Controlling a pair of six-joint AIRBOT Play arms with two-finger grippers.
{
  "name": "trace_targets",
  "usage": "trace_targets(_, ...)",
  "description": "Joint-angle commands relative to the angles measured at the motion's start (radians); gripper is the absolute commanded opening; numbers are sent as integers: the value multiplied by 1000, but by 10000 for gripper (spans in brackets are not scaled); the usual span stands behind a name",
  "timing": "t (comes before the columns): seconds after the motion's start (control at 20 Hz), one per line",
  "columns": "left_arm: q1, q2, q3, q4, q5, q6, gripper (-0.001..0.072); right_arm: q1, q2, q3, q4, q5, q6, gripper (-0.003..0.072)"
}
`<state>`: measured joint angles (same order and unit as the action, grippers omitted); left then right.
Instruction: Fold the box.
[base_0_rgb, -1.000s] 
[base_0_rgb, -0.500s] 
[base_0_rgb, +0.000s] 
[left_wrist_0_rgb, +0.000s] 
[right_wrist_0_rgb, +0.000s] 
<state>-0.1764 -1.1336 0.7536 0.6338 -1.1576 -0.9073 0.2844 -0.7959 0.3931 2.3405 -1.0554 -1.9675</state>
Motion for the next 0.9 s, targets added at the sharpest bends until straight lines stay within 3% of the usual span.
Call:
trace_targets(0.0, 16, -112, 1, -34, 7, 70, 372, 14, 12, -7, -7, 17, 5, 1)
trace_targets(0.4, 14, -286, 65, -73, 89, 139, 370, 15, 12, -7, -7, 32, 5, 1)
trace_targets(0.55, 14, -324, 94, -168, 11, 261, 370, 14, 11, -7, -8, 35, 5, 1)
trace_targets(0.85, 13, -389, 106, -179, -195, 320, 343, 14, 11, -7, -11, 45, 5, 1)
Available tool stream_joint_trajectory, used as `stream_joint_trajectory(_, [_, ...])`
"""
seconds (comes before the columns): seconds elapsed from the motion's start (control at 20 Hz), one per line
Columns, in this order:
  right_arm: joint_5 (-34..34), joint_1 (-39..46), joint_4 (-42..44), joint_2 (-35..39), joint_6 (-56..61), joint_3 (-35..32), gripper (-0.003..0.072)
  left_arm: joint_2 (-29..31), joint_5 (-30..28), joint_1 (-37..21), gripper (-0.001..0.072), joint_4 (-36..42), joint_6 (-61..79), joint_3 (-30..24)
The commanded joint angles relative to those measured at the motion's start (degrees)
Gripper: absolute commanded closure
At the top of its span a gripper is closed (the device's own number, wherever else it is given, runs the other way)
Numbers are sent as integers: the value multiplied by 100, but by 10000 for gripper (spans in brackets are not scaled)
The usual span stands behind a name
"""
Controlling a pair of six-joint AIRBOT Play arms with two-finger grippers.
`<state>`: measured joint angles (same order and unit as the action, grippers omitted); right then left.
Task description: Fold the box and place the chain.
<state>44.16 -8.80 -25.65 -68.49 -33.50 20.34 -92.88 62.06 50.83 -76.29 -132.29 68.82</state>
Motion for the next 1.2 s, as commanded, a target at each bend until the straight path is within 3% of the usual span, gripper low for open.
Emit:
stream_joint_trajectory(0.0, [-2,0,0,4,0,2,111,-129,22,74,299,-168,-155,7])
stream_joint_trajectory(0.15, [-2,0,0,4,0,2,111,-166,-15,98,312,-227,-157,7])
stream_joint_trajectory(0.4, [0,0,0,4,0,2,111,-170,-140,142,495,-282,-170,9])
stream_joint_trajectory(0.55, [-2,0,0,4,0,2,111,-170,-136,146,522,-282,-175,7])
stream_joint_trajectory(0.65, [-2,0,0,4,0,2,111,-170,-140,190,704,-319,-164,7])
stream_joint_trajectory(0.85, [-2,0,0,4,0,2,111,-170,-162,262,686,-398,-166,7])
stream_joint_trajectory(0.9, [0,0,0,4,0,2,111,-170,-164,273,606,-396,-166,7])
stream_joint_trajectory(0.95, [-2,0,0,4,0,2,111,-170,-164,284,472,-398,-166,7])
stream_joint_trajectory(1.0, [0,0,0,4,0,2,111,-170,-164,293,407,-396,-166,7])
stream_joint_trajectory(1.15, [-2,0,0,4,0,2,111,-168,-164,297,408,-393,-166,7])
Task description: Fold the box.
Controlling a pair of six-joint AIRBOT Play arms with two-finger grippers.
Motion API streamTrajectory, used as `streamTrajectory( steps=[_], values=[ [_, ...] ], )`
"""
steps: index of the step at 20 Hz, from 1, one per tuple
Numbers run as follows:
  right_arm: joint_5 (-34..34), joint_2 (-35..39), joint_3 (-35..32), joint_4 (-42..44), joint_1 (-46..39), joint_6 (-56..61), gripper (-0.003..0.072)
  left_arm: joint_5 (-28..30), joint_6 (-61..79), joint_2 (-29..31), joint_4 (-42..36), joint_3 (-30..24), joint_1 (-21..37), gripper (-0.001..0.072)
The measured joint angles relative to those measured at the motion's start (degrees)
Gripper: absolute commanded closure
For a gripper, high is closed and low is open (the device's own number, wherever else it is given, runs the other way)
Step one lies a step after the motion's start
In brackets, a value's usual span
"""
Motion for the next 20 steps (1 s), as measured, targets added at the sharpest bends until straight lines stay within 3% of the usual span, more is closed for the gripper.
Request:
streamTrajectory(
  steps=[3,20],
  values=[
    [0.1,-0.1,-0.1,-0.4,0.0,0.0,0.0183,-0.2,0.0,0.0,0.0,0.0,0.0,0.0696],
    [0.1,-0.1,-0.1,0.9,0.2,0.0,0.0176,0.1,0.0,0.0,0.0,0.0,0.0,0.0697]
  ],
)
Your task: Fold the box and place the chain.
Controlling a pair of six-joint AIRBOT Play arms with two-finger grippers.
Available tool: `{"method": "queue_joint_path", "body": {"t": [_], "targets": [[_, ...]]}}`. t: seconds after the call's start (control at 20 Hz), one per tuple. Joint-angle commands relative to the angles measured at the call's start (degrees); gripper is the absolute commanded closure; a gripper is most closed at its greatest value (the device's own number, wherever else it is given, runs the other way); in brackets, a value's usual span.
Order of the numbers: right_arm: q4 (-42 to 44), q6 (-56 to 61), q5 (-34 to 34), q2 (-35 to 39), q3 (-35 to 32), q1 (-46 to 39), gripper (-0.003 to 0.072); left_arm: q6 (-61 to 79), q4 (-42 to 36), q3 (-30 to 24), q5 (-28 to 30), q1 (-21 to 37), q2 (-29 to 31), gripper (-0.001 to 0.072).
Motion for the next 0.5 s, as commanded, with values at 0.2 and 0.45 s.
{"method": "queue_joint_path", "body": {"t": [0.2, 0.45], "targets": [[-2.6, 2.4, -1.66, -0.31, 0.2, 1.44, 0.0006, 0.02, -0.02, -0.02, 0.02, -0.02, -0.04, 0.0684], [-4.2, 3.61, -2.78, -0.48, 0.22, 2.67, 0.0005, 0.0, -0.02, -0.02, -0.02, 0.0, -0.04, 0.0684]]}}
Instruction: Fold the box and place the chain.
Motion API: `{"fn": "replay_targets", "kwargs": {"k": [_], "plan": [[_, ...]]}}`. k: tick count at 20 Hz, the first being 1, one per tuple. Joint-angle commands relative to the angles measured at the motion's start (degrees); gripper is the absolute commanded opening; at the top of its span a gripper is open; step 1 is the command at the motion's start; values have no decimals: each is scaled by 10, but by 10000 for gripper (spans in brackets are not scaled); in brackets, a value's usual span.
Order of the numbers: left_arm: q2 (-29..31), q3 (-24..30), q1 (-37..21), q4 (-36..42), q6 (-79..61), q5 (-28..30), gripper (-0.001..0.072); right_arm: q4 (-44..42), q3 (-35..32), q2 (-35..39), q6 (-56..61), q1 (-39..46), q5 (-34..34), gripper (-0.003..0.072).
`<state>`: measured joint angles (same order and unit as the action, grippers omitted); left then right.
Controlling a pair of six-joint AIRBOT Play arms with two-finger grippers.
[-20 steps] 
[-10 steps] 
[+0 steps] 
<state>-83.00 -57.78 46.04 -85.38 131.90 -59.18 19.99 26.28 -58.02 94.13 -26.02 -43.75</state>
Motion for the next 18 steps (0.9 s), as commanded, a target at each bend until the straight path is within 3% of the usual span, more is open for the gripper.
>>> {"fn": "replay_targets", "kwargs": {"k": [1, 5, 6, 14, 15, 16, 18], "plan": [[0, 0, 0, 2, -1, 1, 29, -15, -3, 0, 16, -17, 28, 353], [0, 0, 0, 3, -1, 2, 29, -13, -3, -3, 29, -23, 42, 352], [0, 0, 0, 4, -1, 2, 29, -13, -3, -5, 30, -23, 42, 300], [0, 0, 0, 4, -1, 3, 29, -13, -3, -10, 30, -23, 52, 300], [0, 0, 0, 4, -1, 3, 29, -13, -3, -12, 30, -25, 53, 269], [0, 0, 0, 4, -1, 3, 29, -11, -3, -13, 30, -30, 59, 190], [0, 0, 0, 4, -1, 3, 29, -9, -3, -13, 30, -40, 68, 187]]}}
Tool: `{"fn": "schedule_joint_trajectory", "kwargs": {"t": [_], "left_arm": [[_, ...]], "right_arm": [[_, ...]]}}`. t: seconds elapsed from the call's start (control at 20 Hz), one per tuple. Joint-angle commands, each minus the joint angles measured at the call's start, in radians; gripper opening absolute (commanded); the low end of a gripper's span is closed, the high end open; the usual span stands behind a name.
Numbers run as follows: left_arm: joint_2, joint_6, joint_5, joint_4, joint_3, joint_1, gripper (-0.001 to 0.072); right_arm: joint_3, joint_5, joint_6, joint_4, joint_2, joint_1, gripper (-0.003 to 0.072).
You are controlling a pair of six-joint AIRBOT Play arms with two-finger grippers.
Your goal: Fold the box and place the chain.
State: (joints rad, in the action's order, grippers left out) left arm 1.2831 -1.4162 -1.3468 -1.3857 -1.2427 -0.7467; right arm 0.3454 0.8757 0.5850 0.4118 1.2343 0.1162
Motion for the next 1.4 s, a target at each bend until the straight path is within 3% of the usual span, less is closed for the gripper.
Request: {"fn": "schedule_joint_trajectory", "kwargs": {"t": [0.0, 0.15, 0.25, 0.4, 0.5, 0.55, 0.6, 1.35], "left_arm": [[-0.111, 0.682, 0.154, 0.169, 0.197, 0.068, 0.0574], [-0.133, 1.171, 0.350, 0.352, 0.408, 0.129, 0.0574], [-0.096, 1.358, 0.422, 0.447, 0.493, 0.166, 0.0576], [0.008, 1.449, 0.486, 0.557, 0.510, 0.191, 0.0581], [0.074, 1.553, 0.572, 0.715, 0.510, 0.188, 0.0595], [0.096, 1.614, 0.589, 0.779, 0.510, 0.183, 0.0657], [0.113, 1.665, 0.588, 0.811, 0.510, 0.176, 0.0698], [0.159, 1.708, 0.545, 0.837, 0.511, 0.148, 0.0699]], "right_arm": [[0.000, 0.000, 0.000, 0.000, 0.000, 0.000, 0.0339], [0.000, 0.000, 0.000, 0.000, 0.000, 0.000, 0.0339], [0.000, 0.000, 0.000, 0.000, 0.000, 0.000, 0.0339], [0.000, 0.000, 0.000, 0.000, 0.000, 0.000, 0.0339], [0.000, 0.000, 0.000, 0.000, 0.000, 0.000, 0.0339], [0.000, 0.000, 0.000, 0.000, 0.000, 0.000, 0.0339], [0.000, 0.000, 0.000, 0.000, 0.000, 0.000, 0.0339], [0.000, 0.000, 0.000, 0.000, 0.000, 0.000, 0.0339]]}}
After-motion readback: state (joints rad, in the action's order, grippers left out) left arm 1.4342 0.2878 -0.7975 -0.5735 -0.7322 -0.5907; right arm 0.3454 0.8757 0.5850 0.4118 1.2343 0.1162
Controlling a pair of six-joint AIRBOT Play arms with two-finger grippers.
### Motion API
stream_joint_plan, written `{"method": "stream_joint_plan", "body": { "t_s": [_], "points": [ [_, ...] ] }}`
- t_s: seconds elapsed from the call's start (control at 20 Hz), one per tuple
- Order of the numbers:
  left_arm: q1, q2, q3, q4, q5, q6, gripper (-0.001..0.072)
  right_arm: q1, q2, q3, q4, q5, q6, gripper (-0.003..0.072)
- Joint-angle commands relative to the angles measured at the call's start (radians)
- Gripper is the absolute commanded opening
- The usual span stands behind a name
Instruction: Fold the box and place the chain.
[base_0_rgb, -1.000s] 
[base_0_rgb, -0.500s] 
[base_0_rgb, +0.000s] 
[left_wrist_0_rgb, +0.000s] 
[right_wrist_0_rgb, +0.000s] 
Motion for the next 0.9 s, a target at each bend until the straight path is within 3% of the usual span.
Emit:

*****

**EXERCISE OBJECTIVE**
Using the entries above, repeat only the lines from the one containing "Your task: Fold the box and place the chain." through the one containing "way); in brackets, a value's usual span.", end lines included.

**SOLUTION TO THIS TASK**
Your task: Fold the box and place the chain.
Controlling a pair of six-joint AIRBOT Play arms with two-finger grippers.
Available tool: `{"method": "queue_joint_path", "body": {"t": [_], "targets": [[_, ...]]}}`. t: seconds after the call's start (control at 20 Hz), one per tuple. Joint-angle commands relative to the angles measured at the call's start (degrees); gripper is the absolute commanded closure; a gripper is most closed at its greatest value (the device's own number, wherever else it is given, runs the other way); in brackets, a value's usual span.

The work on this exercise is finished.